What I like about this book, like a lot of Lencioni’s leadership fables is there is a simplicity that makes organization and leadership doable, sustainable, and worthwhile. It’s a great book not because it’s sophisticated, but because it’s simple in its strategy for helping parents take greater ownership in stewarding their family in line with their sense of purpose and values.
The 3 questions are basically?
- What makes our family unique?
This is a simple way of doing value and identity work. It’s important to get a working understanding of what your family is about and what you’re committed to. So this is a “vision and values” type of question but it’s framed simply.
- What is our top priority right now (rallying cry)?

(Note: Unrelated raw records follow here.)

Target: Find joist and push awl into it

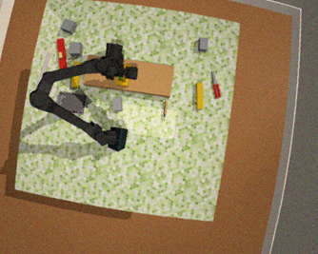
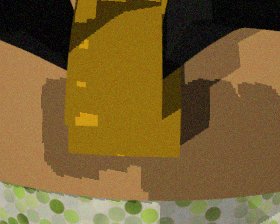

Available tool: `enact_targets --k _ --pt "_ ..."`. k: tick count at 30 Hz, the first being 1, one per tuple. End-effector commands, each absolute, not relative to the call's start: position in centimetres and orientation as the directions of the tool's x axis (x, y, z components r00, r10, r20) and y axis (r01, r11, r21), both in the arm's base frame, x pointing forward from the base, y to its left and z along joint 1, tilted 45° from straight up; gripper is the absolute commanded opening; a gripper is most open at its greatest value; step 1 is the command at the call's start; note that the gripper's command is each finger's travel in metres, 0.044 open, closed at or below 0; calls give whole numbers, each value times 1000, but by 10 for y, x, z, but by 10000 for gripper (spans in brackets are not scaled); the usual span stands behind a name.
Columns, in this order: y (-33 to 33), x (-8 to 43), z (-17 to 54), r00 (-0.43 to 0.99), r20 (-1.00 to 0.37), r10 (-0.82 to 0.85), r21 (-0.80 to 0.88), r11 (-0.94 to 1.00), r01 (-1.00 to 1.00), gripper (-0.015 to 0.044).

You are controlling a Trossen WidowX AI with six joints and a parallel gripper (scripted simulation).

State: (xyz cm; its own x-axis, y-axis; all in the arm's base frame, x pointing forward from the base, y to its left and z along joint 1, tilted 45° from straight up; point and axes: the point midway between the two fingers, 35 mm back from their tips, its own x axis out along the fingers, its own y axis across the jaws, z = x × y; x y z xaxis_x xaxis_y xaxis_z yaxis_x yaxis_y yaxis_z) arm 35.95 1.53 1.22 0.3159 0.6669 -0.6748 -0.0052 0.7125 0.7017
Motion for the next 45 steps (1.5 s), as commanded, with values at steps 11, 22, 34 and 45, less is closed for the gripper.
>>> enact_targets --k 11,22,34,45 --pt "-8 360 -11 316 -677 665 700 714 -3 0" --pt "-26 360 -28 317 -678 664 699 715 -3 0" --pt "-45 360 -46 317 -679 662 698 716 -4 0" --pt "-62 360 -62 317 -680 661 696 718 -4 0"
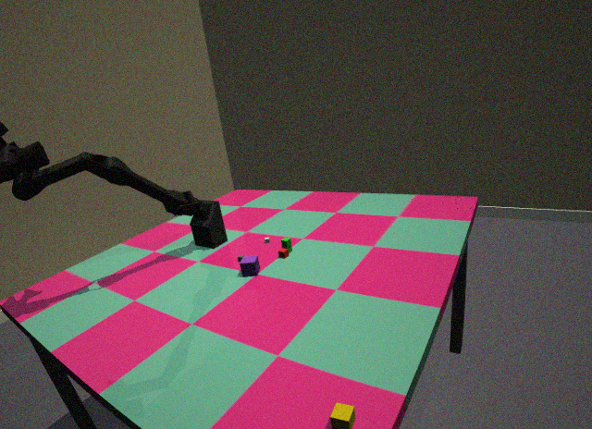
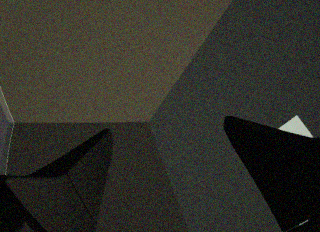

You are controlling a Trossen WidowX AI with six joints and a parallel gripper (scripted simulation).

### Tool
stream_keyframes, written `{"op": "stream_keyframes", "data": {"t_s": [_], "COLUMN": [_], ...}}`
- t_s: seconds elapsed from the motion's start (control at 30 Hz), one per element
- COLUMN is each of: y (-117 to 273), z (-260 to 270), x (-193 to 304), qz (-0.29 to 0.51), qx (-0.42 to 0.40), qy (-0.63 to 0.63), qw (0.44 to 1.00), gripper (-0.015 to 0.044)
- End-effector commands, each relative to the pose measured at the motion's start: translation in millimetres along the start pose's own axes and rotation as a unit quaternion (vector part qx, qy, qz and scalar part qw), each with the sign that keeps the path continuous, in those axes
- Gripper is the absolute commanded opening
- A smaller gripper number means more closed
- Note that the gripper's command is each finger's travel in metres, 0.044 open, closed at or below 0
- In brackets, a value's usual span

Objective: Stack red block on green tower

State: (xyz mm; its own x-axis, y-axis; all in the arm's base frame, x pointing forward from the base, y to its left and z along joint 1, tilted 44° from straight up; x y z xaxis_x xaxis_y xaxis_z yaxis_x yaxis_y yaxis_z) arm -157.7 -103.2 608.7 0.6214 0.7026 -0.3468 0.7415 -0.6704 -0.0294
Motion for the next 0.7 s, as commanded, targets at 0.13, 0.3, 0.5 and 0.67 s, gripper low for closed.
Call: {"op": "stream_keyframes", "data": {"t_s": [0.13,0.3,0.5,0.67], "y": [10.1,35.7,70.2,111.2], "z": [4.0,13.7,30.5,49.0], "x": [-8.5,-26.5,-47.7,-65.0], "qz": [-0.025,-0.082,-0.140,-0.189], "qx": [0.000,0.013,0.062,0.127], "qy": [0.063,0.204,0.405,0.562], "qw": [0.998,0.975,0.901,0.795], "gripper": [0.0440,0.0440,0.0440,0.0440]}}
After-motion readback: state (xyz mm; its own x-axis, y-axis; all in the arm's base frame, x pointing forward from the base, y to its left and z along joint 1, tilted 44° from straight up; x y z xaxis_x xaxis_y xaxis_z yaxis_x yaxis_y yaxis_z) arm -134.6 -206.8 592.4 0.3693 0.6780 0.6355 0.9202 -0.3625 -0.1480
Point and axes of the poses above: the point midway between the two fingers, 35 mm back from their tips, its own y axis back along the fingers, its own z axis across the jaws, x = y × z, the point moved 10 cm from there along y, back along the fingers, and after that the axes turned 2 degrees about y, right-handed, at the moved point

This is a simple and family version of the rally cry/thematic goal Lencioni unpacks in Silos, Politics, and Turf Wars. But this is one of the most helpful things and I actually have utilized this concept in trying to lead our family. Right now our family rallying cry is, “To increase our family capacity and live with more joy and peace in a challenging city.” It’s a 2-6 month big picture goal that you can make significant progress towards that’s crucial for your family vision and values. A part of this is establishing some objectives and measurements to help you know you are going the right direction. He talks about defining objectives and standard objectives. Standard objectives are the more ongoing categories of life.

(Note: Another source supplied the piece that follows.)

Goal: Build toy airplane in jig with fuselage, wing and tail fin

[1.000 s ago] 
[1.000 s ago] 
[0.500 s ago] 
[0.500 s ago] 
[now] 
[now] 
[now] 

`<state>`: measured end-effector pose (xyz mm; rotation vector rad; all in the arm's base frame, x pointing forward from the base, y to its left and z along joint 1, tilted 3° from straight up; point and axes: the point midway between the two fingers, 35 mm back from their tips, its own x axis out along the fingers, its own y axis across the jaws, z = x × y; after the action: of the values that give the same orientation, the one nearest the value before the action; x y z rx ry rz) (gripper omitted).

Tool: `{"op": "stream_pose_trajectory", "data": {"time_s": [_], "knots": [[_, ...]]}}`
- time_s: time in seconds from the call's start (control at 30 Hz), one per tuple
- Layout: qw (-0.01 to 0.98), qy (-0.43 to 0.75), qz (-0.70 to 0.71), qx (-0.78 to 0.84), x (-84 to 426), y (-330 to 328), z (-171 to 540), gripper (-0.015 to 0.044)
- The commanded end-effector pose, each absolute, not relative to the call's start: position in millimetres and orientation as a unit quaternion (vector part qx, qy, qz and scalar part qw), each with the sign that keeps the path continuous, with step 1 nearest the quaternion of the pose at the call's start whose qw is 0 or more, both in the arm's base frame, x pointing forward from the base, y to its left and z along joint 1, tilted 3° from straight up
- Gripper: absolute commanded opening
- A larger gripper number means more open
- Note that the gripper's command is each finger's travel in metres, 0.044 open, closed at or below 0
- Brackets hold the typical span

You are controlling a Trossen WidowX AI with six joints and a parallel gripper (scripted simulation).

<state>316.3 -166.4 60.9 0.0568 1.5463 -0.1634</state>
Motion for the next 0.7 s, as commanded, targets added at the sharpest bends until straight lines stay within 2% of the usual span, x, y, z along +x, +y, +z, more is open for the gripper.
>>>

- How will we talk about these questions and help them stay alive?
This is a plan for communication and accountability.
So in some ways, it’s not rocket science. Lencioni does a good job illustrating that parents fail to exercise the same common sense and skills they might know in their work in the context of their family lives. He’s not advocating people lose the family vibe, but to just take the organizational leadership skills crucial to parenthood a little more seriously for the sake of more robust and value driven lives.
Go to tablegroup.com and download a 4-page summary as well as a worksheet you can use if you want to do some planning and prioritization for yourself or your family.
I’ve noticed that while many families may make some specific choices for the sake of values, most do not really plan intentionally in light of their true or desired values. We all save for vacations, but few are planning for family connection and intimacy. That’s where value driven planning can make a huge difference.